What Exactly is Belt Mix?
To clarify belt mix, we must first talk about belting as an independent vocal technique. Belting is simply the act of singing in chest voice past where the singer’s natural break, or passaggio, occurs and higher into the vocal range. We frequently hear singers belting in contemporary music, from pop and rock to musical theater. While many current professional singers use belting, that doesn’t mean that belting is always the most successful way to sing higher in the range and can actually cause a great deal of damage to the vocal cords if used incorrectly. As a voice teacher, I’ve never taught a student to belt unless belting already came naturally to the student and was produced in a healthy, natural way. I do, however, teach students who wish to sing repertoire that requires belting and have trouble singing fully above their breaks to use belt mix.
Belt mix occurs when the singer negotiates singing in chest voice and head voice simultaneously through the middle of the range (the part of your range above your break), hence the “mix” of the two resonators. The result of using belt mix is a well-supported voice that feels easy and free for the singer and sounds like belting to the listener. The technique specifically alleviates the pressure felt in the throat and neck that occurs when belting while still maintaining a fullness of sound. If done correctly, belt mix will provide accessibility to many of those songs that previously felt too hard, or too high, to sing and will add longevity to the voice, allowing the singer to keep practicing and performing safely for years.
How to Use Belt Mix in Five Steps
It should be emphasized that learning to use belt mix, like any other vocal technique, takes a lot of time and patience and should be done with the help of a teacher. Just remember that you are building the foundation for healthy, sustainable vocal production.
- Take a quick mental body scan—are you holding tension anywhere in the body unnecessarily? Are you locking your knees? Hunching forward? Gripping your jaw? If so, take a few minutes to do some gentle stretching to release tightness and set up a sense of good, natural posture in the body. In order to achieve the best results when you are singing, your body should feel as free and uninhibited as possible.
- Set up your breath—take a few large, slow inhales and exhales (keeping the shoulders and neck relaxed!) to get the breath going. A little trick I like to use when setting up my breath is to imagine the origin of my inhale in the bottoms of my feet, and then I inhale up through my legs, torso, spine, and out the top of my head before exhaling completely. Breaths that start low in the body and helps ground you will make a huge difference in your practice.
- Find your break (or passaggio)—use the following vocal exercise to identify where your break begins. You are specifically looking for the point in which you can no longer sing in your chest voice with ease: beginning on A3 (A below middle C), sing Do-Re-Mi-Re-Do (A-B-C#-B-C). Then, move up the scale by half step (for example, the next round of the exercise would start on B♭) until you’ve reached your break. Once you’ve found the break, flip into head voice (to avoid pushing the voice) and continue up the scale for a few pitches. Maybe try coming back down the scale and observing whether the voice transitions from head to chest in the same place (oftentimes, we can carry the head voice lower in the register when singing descending scales). The key at this point is to feel very clearly when you are in chest voice and when you are in head voice.

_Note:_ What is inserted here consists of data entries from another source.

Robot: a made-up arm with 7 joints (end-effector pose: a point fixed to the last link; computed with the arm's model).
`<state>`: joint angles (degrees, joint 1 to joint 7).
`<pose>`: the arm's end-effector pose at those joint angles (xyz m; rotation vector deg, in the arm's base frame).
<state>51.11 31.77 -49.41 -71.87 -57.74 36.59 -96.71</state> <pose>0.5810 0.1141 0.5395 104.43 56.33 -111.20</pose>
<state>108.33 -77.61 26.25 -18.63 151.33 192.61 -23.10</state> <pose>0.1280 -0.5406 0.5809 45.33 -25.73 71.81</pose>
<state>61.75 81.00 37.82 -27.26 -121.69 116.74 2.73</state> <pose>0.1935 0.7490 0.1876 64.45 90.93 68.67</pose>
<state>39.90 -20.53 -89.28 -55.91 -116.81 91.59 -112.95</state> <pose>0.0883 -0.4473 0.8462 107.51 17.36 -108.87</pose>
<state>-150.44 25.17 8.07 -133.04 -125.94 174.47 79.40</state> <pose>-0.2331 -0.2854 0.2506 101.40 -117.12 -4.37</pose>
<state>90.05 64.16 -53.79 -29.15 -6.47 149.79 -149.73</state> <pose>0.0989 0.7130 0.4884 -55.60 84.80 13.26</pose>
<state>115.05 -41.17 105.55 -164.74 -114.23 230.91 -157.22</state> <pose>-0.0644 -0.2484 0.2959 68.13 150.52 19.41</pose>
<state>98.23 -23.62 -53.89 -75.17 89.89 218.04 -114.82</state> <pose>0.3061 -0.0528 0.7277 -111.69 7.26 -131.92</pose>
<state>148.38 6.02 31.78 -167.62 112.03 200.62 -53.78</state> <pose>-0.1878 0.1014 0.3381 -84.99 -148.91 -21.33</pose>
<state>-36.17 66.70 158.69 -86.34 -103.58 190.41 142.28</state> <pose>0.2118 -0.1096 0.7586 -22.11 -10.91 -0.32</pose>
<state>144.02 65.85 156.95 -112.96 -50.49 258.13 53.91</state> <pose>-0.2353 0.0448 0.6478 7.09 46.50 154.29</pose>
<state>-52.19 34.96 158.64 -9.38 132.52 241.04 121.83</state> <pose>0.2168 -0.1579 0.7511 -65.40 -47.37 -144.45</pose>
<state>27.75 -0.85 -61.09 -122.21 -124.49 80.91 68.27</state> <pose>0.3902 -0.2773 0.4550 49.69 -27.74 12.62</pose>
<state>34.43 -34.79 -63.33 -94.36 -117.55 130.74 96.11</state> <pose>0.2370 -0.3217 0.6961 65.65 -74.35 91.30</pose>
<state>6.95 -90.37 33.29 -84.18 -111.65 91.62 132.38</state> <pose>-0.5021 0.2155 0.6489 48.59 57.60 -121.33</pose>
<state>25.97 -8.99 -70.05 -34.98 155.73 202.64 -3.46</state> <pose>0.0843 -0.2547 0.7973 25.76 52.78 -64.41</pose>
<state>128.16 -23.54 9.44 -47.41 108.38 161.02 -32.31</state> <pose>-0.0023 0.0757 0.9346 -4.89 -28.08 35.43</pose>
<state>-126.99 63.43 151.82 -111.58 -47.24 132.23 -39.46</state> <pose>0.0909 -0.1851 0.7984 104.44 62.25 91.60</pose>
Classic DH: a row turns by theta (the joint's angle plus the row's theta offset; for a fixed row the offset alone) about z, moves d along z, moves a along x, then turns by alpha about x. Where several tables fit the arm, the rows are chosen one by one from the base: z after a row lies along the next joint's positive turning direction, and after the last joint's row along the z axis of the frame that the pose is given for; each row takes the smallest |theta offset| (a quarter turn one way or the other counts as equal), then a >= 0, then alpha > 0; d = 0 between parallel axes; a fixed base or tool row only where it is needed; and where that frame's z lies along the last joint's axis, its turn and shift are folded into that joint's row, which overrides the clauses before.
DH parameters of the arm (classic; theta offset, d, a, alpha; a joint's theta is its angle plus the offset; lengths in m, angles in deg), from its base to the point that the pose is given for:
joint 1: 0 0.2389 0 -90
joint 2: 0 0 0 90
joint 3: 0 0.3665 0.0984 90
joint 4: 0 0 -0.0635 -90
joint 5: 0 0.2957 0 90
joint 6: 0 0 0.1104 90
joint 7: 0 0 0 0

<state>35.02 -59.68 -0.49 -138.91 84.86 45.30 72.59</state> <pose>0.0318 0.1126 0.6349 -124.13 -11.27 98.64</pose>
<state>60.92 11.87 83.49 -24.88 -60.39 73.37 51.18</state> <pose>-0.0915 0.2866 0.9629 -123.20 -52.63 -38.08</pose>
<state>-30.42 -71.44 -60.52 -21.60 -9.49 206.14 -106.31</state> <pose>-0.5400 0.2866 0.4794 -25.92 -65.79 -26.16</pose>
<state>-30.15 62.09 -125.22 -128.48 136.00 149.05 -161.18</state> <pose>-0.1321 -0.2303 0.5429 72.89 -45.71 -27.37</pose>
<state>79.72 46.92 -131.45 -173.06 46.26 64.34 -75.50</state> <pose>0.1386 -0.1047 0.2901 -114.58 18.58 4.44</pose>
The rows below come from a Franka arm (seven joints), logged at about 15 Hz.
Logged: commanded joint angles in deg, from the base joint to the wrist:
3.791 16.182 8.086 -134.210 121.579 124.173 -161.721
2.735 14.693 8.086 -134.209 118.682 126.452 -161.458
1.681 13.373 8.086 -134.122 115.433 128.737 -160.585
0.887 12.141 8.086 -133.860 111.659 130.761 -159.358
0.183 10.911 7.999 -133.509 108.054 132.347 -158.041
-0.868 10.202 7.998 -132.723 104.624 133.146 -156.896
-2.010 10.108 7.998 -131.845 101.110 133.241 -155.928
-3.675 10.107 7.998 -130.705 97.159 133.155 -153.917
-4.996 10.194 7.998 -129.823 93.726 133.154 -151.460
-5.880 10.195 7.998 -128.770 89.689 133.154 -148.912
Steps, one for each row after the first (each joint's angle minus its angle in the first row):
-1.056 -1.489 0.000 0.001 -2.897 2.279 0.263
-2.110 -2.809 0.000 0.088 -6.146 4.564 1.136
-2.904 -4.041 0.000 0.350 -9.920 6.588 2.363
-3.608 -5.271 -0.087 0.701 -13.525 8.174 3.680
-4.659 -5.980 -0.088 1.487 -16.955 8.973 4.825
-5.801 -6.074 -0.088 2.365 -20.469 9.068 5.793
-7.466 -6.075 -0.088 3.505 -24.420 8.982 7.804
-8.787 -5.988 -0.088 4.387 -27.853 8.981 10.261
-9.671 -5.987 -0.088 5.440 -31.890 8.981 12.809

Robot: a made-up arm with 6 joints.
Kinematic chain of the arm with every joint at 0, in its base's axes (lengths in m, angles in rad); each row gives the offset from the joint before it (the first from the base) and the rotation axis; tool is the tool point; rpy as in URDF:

- Find your forward placement—the next step is to bring the voice forward. Finding a forward placement in the face (sometimes referred to as “the mask”) achieves a belt mix sound most easily. Here’s a little trick to find forward placement: hum the exercise mentioned in Step 3 from A3 until you reach a few pitches above your break on an “ng” hum (tongue raised, mouth open). You should feel very little transition through the break and more flexibility than when you sang during the previous step. Now try the singing the same exercise once again on an “Ee” vowel (like the word, “knee”), keeping the voice resonating in the same places in the face as when singing the “ng” hum.
- Engage your full breath support—yes, we are coming back to the breath because it’s THAT important for successful results. Start by taking a low, long inhale, imagining that you are filling your entire torso with air (front, back, sides). Then, sing the exercise from Step 3 and Step 4 from A3 through your break one more time on an “Ee” vowel. As you sing each phrase, imagine someone squeezing your sides down near your hipbones (low in the torso) like someone would squeeze a plastic ketchup bottle. Using this engagement in the torso, your voice will have the support it needs to carry it through the break without causing any tightness or feeling of pushing in the throat. The sensation in the body while singing the exercise at this point will feel more similar to singing in head voice than in chest voice—this is exactly what you want to feel. If tightness or pushing occurs, go back down the scale and try again with fully engaged breath.
When you try out these steps to learn how to use belt mix during your next practice session, please remember that you are learning to coordinate and use your voice in a completely new way. It’s not easy, but your singing will feel so much more effortless and flexible once you can sing with belt mix. Record yourself every now and then to track progress and adjust your practice as needed. With some patience and diligence, you will be singing more freely and fully than you ever imagined in no time!